Pak Jokowi, Ini Kendala Laten RI Susah Bangun Smelter Bauksit | News Update | AP3I
News
Pak Jokowi, Ini Kendala Laten RI Susah Bangun Smelter Bauksit
Jakarta, CNBC Indonesia - Fasilitas pengolahan dan pemurnian mineral (smelter) bauksit yang ada di Indonesia tercatat baru ada dua, yakni milik PT Well Harvest Winning Alumina dan PT Indonesia Chemical Alumina di Kalimantan Barat.

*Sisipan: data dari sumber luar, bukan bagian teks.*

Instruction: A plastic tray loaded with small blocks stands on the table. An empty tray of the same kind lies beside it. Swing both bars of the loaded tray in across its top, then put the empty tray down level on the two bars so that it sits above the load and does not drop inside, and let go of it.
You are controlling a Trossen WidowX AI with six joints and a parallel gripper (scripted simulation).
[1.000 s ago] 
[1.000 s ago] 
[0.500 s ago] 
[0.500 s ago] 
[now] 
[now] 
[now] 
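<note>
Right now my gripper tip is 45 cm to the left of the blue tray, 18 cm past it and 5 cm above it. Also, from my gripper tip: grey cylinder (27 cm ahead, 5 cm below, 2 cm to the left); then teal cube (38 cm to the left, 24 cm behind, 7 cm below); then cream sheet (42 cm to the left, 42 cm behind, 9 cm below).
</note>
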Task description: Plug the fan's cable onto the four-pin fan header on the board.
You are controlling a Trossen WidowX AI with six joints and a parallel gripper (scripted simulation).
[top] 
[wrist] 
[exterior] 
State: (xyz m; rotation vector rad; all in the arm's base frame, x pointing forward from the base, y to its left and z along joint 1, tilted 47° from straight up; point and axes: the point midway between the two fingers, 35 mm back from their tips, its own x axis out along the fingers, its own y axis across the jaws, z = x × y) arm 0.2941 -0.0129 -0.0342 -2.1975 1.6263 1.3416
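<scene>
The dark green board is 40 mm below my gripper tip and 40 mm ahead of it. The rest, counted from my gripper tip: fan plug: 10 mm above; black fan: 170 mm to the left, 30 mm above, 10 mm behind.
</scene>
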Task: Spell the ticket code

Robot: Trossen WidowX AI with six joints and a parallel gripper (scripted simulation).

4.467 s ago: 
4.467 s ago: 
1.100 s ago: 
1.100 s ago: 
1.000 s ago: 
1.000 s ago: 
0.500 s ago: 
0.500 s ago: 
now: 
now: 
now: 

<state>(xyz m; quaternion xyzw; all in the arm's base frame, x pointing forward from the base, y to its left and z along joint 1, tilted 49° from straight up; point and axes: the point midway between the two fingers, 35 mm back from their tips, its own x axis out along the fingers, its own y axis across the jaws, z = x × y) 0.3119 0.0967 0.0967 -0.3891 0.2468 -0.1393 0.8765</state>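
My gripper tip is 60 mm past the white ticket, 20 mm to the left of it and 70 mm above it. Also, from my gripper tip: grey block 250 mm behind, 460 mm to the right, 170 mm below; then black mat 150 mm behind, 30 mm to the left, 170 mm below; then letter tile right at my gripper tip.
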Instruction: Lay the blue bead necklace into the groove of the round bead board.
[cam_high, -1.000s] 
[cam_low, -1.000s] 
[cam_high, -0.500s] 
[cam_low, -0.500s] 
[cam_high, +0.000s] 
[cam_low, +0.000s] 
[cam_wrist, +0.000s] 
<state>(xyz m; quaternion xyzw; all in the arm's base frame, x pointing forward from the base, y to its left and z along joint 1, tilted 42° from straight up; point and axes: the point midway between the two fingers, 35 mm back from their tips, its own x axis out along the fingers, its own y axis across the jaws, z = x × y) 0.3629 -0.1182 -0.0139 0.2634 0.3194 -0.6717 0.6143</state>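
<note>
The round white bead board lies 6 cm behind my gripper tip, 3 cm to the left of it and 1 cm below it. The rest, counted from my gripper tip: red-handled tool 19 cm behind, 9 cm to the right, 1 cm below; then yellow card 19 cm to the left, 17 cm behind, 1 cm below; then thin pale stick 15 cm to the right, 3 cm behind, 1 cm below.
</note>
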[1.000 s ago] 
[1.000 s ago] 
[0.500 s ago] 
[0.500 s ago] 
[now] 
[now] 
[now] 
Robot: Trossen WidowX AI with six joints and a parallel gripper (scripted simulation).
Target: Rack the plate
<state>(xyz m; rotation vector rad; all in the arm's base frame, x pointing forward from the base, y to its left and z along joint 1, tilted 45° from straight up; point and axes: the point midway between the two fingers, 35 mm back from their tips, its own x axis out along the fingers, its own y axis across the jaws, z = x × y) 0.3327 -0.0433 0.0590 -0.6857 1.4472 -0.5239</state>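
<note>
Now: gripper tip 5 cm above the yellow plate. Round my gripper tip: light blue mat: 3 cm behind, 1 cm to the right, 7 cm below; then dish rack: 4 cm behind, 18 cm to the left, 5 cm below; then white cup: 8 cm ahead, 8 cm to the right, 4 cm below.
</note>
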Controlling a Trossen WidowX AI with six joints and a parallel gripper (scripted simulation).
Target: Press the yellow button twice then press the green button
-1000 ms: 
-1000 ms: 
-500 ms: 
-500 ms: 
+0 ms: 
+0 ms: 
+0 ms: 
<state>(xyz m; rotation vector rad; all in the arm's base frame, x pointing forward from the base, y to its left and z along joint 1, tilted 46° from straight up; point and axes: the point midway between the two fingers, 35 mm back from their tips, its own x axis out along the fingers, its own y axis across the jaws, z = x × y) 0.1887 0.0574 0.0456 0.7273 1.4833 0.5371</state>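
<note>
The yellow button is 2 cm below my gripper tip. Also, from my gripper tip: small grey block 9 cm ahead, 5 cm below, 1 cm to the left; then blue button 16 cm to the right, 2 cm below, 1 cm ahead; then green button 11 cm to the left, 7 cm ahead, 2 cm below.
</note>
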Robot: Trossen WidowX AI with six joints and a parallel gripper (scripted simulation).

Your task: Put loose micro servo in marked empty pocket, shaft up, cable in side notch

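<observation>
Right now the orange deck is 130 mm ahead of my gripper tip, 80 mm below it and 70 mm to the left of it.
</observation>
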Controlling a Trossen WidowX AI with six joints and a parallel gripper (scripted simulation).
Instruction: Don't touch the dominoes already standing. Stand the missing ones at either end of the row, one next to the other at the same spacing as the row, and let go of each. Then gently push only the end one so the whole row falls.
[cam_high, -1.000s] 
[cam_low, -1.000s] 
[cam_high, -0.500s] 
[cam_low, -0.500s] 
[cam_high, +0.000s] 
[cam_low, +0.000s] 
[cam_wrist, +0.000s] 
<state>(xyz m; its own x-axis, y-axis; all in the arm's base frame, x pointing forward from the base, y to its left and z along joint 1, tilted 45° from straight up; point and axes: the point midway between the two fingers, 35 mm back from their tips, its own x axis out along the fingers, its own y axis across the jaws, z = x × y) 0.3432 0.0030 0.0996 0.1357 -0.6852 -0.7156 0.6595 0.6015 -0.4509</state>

Adapun kapasitas feeding ore dari smelter bauksit tersebut hanya sekitar 6 juta - 7 juta ton ore. Sementara kapasitas produksi bauksit di tanah air ini menembus 30 juta ton (data dari tahun 2020). Itu artinya masih terdapat 23 juta ton kelebihan produksi apabila rencana ekspor bauksit pada tahun ini jadi terlaksana.
Sulitnya membangun smelter bauksit harus menjadi perhatian khusus pemerintah, untuk mendorong niatan atau rencana pemerintah menghentikan ekspor bauksit itu.
Ketua Umum Perhimpunan Ahli Pertambangan Indonesia (Perhapi), Rizal Kasli menyampaikan bahwa, kendala paling klasik dalam pembangunan smelter bauksit ini adalah terkait finansial dan teknologi.
"Memang masih menjadi isu utama, namun jika portofolio dari perusahaan tersebut cukup bagus, sebenarnya banyak perusahaan dari luar yang bersedia menjadi partner untuk mengembangkan hilirisasi tersebut," ungkap Rizal Kasli kepada CNBC Indonesia, Jumat (4/2/2022).
Tantangan dalam pembangunan smelter bauksit ini adalah apabila produksi dan pasokan alumina dan aluminium yang melebihi permintaan pasar. Sehingga ketergantungan terhadap Pemodal Asing dan Infrastruktur & Rantai Pasok Industri Aluminium belum Optimal.
Sejatinya, kata Rizal, pabrik pengolahan dan hilirisasi mineral yang dianggap cukup berhasil, adalah hilirisasi nikel karena sejauh ini relatif tidak ada isu. Keberhasilan komoditi ini melakukan hilirisasi, layak dijadikan sebagai referensi untuk melakukan hilirisasi atas komoditi lainnya, seperti tembaga, timah, besi, seng, timbal dan mangan.
"Pemerintah sebenarnya sudah cukup banyak memberikan insentif dan fasilitas kepada pelaku usaha yang akan berinvestasi di sektor hilirisasi mineral ini," terang Rizal.
Dari kacamata Rizal, akan ada tambahan tiga smelter bauksit lagi untuk dalam negeri. Menurut asumsinya, kelak dengan terciptanya tiga smelter bauksit tersebut maka kebutuhan bijih bauksit untuk smelter sekitar 9 juta - 10 juta ton. Artinya masih akan ada kelebihan produksi sekitar 13 juta ton.
Sehingga, kata Rizal, masih dibutuhkan sekitar tiga atau empat smelter lagi untuk mengimbangi produksi bijih bauksit saat ini. "Saat ini baru beroperasi 2 smelter/refinery, 2 dalam pembangunan dan 1 dalam tahap studi kelayakan," ungkap Rizal.
Sebelumnya Presiden Ri Joko Widodo (Jokowi) meluapkan kemarahannya terkait dengan ekspor mineral mentah. Jokowi menyampaikan bahwa Indonesia sudah ratusan tahun melakukan ekspor barang mentah tersebut.
Bagi Jokowi, kegiatan ekspor mineral mentah yang terjadi selama ini sangat menguntungkan negara lain. Pasalnya, negara tersebut dapat mengolah bahan mentah dan membuka lapangan pekerjaan untuk banyak orang. Sementara di Indonesia sendiri masih terbuai dengan ekspor mineral mentah sehingga nilai tambah yanag diperoleh sangat minim.
Maka dari itu, untuk mendapatkan keuntungan sendiri, pemerintah tegas akan melarang kegiatan ekspor mineral mentah baik dari yang saat ini nikel, bauksit di tahun 2022 ini dan tembaga pada tahun 2023, serta timah pada tahun 2024.